• **Goal of the exercise**
From the first line to the last, retype the data below exactly.
============
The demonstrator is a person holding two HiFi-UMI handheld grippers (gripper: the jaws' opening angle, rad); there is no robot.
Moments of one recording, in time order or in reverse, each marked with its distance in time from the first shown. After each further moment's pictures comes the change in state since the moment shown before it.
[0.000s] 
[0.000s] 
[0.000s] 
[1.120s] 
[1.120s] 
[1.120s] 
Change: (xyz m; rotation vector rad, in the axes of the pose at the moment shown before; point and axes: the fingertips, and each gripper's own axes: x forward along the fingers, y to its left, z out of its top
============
• **Answer space**
The demonstrator is a person holding two HiFi-UMI handheld grippers (gripper: the jaws' opening angle, rad); there is no robot.
Moments of one recording, in time order or in reverse, each marked with its distance in time from the first shown. After each further moment's pictures comes the change in state since the moment shown before it.
[0.000s] 
[0.000s] 
[0.000s] 
[1.120s] 
[1.120s] 
[1.120s] 
Change: (xyz m; rotation vector rad, in the axes of the pose at the moment shown before; point and axes: the fingertips, and each gripper's own axes: x forward along the fingers, y to its left, z out of its top

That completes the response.